Daí a necessidade de uma formação pautada no trabalho como princípio educativo não só para os cursos profissionais, mas para o todo da escolarização. Frigotto (2005, p. 57-58), nesse sentido, argumenta:

Trata-se de desenvolver os fundamentos das diferentes ciências que facultem aos jovens a capacidade analítica tanto dos processos técnicos que engendram o sistema produtivo quanto das relações sociais que regulam a quem e a quantos se destina a riqueza produzida. [...] uma formação que permita o domínio das técnicas, as leis científicas e a serviço de quem e de quantos está a ciência e a técnica. Trata-se de uma formação humana que rompe com as dicotomias geral e específico, político e técnico ou educação básica e educação técnica, heranças de uma concepção fragmentária e positivista da realidade humana.

Em outro trecho de sua obra, Frigotto (2005, p. 60) cita Gramsci sobre esta questão da idade do educando e coloca que é fundamental socializar, desde a infância, o princípio de que a atividade de prover a existência e outras esferas da vida pelo trabalho, é comum a todos os seres humanos, evitando-se, assim, indivíduos que exploram o trabalho dos outros ou se submetem passivamente à exploração, sendo os primeiros tomados como

Mamíferos de luxo.

As discussões, em todo o mundo, têm avançado no sentido de reconhecer a necessidade de formar o professor em Nível Superior, em função das possibilidades de experiência junto à pesquisa, ao ensino e à extensão. Essa necessidade é reconhecida na

própria Lei de Diretrizes e Bases 9394/96 (BRASIL, 1996). A possibilidade em se formar professores em Nível Médio ainda perdura no Brasil; o que se questiona, então, é o conteúdo dessa formação e o projeto social imbricado nela.

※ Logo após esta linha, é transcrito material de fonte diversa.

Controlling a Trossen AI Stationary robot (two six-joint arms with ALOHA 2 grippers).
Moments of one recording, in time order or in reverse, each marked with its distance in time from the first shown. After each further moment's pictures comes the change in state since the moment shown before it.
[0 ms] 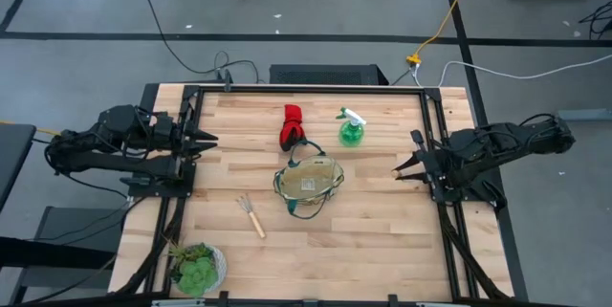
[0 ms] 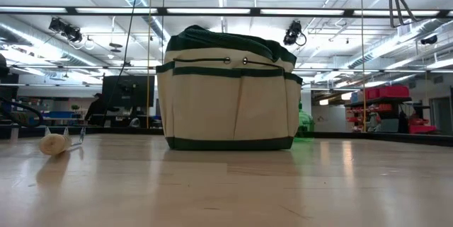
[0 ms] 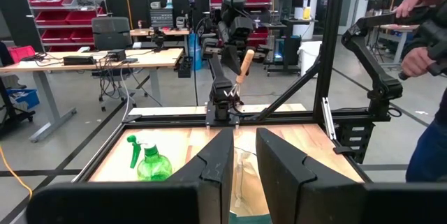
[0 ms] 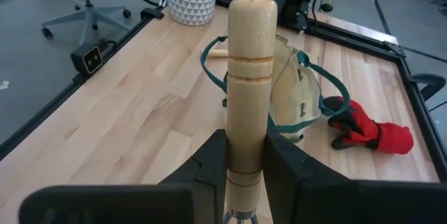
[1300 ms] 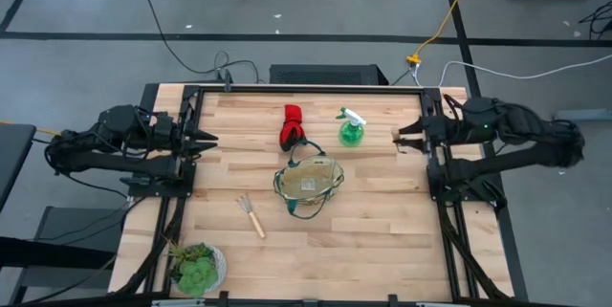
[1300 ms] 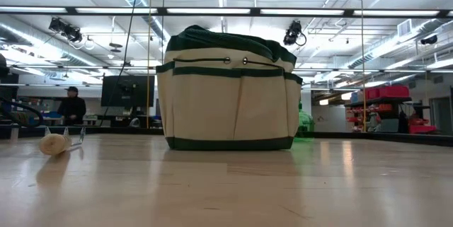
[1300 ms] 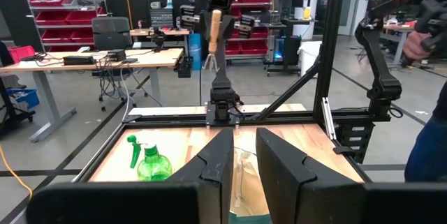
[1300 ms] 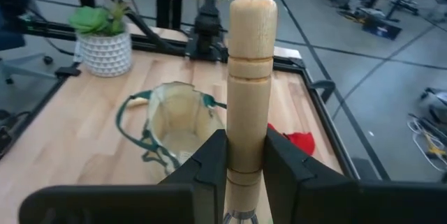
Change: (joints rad) left arm 0.000 0.000 0.000 0.000 0.000 0.000; right arm -0.267 0.118 0.270 -0.029 0.023 0.012
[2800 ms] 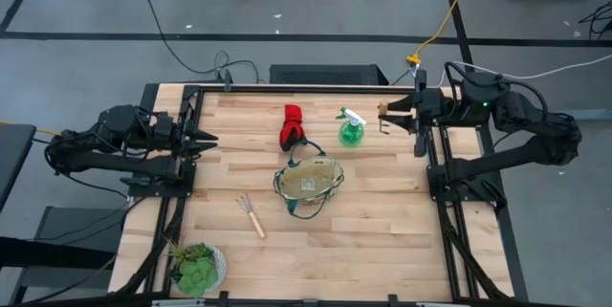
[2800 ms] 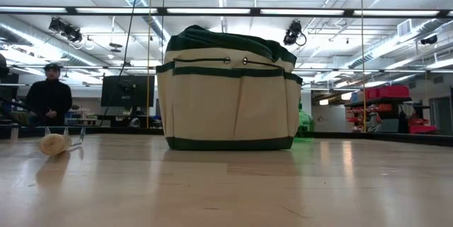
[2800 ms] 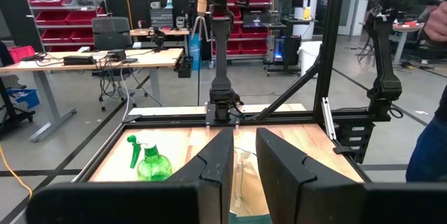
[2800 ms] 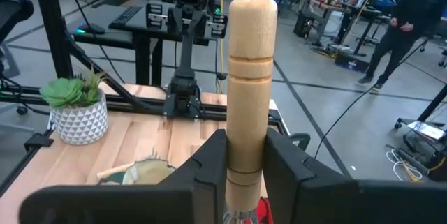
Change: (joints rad) left arm 0.000 0.000 0.000 0.000 0.000 0.000; right arm -0.046 0.237 0.287 0.109 -0.003 -0.011
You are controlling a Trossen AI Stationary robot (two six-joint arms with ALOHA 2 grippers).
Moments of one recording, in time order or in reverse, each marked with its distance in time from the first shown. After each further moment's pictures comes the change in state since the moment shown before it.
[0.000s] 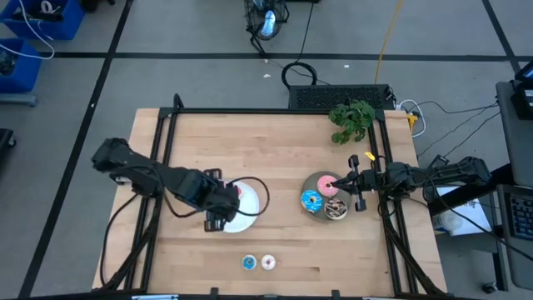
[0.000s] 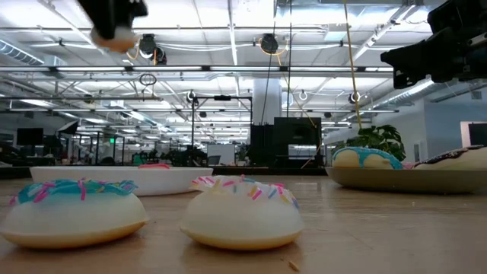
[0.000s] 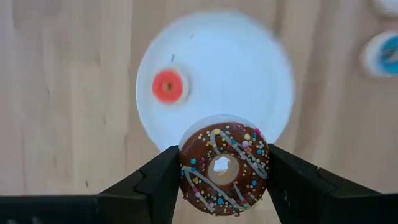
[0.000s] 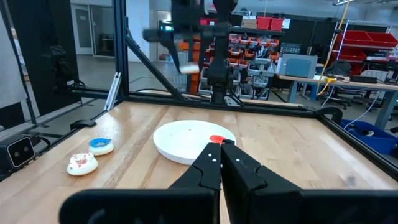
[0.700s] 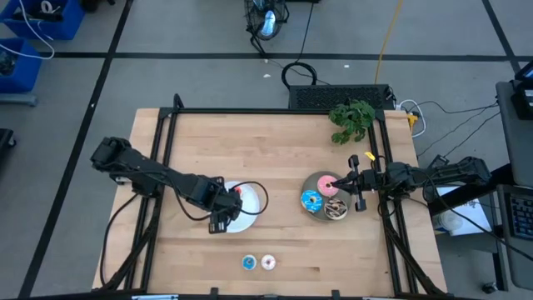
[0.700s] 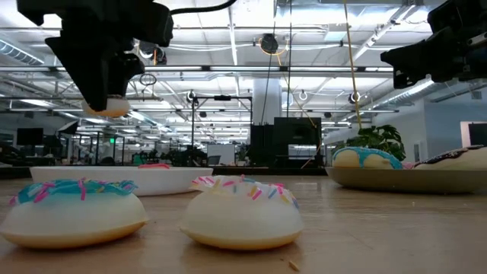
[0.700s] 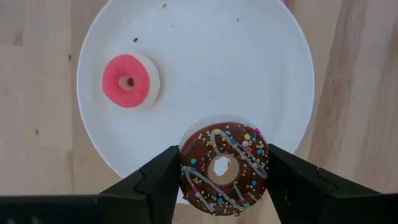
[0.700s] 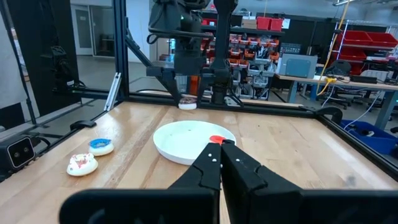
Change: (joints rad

Morais (1986, p. 33) afirma que ensinar é desencadear conflitos, que o homem é um ser de conflitos, que aprender envolve uma experiência de perplexidade e até de irritação. Ao professor cabe criar de forma consciente este conflito, “desvelar, juntamente com o educando, o embate da vida, sempre com a competência e o cuidado de respeitar os limites emocionais e intelectuais do aluno naquele ponto da sua existência”. Tal colocação expressa a magnitude da prática de ensinar, de ir ao encontro da inteligência do educando e ambos, ensinante e ensinando, com a cultura, a ciência e a tecnologia. Julgamos que a Resolução 02/99 não deu conta de explicitar tamanha responsabilidade humana e social, mesmo afirmando a necessidade do comprometimento do educador com a sociedade. A formação do educador deve deixar claro que a intervenção na realidade do educando deve ir além da sua aprendizagem de conteúdos; deve realmente considerar todas as “marcas” que o processo educativo escolar vai produzir no ser humano aprendente, é possibilitá-lo conhecer as formas como a sociedade foi se transformando ao criar e garantir sua existência e as idéias, as estruturas e as condições sociais que resultaram dessa relação. Agir desse modo é possibilitar ao outro a sua libertação. Isso envolve consciência, maturidade e constante pesquisa.